– Чертова кукла… она – вылитая я!
– Очень странно, правда, мисс? – У стола с вазами топтался скелетообразный старик, который встретил меня на входе. Он погладил вазу; палец его остановился на пышной шевелюре жрицы. Затем он не спеша погладил ее руку.
– Значит, вы тоже заметили?
Увидев, как я прищурилась, старик отдернул руку от вазы.
– Да, мисс. Я заметил ваши волосы, как только вы приехали. Такой цвет в наши дни встречается редко; многие молодые женщины, как сговорились, портят свои волосы, крася их в самые неестественные оттенки: красного, желтого, черного. И коротко стригутся. Ну а вы сохранили естественный цвет. – Хотя старик говорил вполне дружелюбно, его глазки так и впились в меня, и мне вдруг стало не по себе. Кроме того, несмотря на то, что он стоял довольно далеко и нас разделял стол, я чувствовала его зловонное дыхание.
– Представляете, как я удивилась? И не просто удивилась – меня как током ударило! – Я пристально наблюдала за стариком. Он то и дело косился на вазу, и на лице у него явно было написано вожделение. И он все время гладил вазу.
– Наверное, сама судьба подсказывает, что вы должны купить эту вазу. – Старик пристально посмотрел на меня. – Эта ваза не должна уехать с кем-то другим!
Он меня рассмешил.
– Надеюсь, судьба постарается сделать так, чтобы зарплаты учительницы хватило на покупку!
– Да, постарается. – С этими загадочными словами скелетообразный старик в последний раз ласково погладил вазу и смылся.
Ну и придурок – офигеть можно! Пожалуй, он больше похож на болтливого дворецкого Ларча из «Семейки Адамс», чем на папашу из «Детей кукурузы».
Торги шли споро; вот добрались и до статуэток. Я увидела, что «мальчиками» заинтересовались несколько человек, и мысленно порадовалась за покупателей. Я затесалась в толпу, стоящую вокруг передвижного помоста, на котором стоял аукционист. Торги начались с пятидесяти долларов за Зевса, но пять конкурентов быстро взвинтили цену с пятидесяти до ста пятидесяти долларов.
Наконец Зевс достался какой-то серьезной женщине – она предложила за него сто семьдесят пять долларов. Неплохо! За сирийца торговались более ожесточенно (должно быть, благодаря его мускулатуре). Первоначальная ставка в пятьдесят долларов быстро возросла до трехсот пятидесяти. Я забеспокоилась. Ну и цены здесь…

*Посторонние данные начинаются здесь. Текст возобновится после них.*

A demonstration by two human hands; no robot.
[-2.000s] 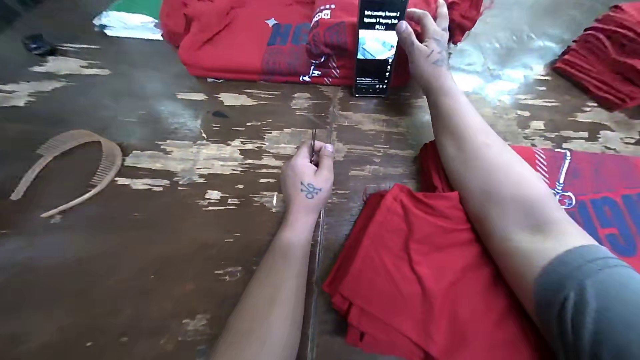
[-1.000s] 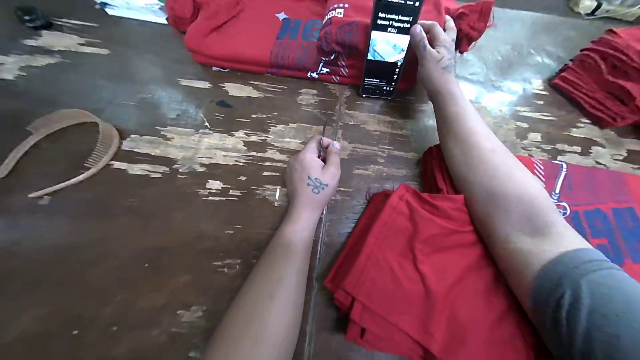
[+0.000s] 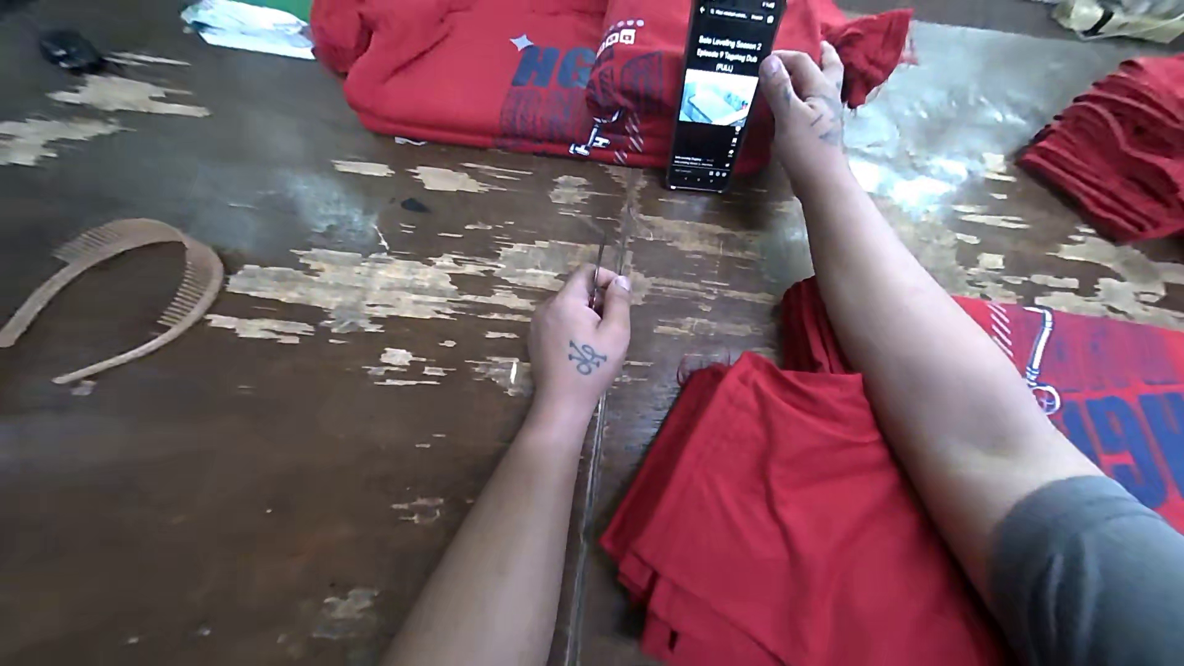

В результате сириец ушел за четыреста пятьдесят долларов. Дурной знак! Я рассчитывала потратить на сегодняшнем аукционе не больше двух сотен. С трудом могла бы наскрести еще пятьдесят, но все, что дороже, превышало мои скромные возможности.
Тощий воин ушел за четыреста долларов ровно.
После того как я вместе с толпой покупателей переместилась к столу с керамикой и выслушала пламенную речь аукциониста о том, какие замечательные, прямо-таки музейного качества, копии греко-римской и кельтской керамики представлены в следующих шести лотах, внутри у меня снова все сжалось. Зачем он их так нахваливает? Молчал бы лучше! Я протолкалась вперед, не обращая внимания на странное чувство, снова овладевшее мной, едва я очутилась рядом с вазой. Торги на лот номер двадцать начались с семидесяти пяти долларов. Я заметила, что керамикой всерьез интересовались лишь три покупателя – и все, на мой взгляд, напоминали перекупщиков. В руках они держали портативные компьютеры, на носу сидели очки, и у всех троих было сосредоточенное выражение, какое никогда не увидишь на лицах людей, забредших на аукцион случайно. И уж во всяком случае, такого выражения не бывает у человека, которому не терпится купить и увезти домой понравившуюся ему вещицу.
Все перекупщики зорко оглядывают предлагаемые на продажу вещи, как будто прикидывают, сколько прибыли они получат, если продадут вазу или картину в своем магазине. Я поняла, что обречена. Лот номер двадцать ушел за триста долларов к кудрявой блондинке (корни не мешало бы подкрасить). Лот номер двадцать один достался перекупщику, похожему на англичанина. Ну, вы меня понимаете: чопорный, одет с иголочки, безукоризненные манеры, но ему, пожалуй, не помешало бы принять ванну и сходить к зубному. Как я и ожидала, он с британским акцентом предложил пятьсот долларов за красивую римскую вазу второго – четвертого веков; по словам аукциониста, ваза была выполнена в стиле рейнской керамики, то есть, как снисходительно разъяснил он присутствующим на торгах невеждам, у нее наилучшее качество. Англичанин самодовольно улыбался, радуясь выгодному приобретению.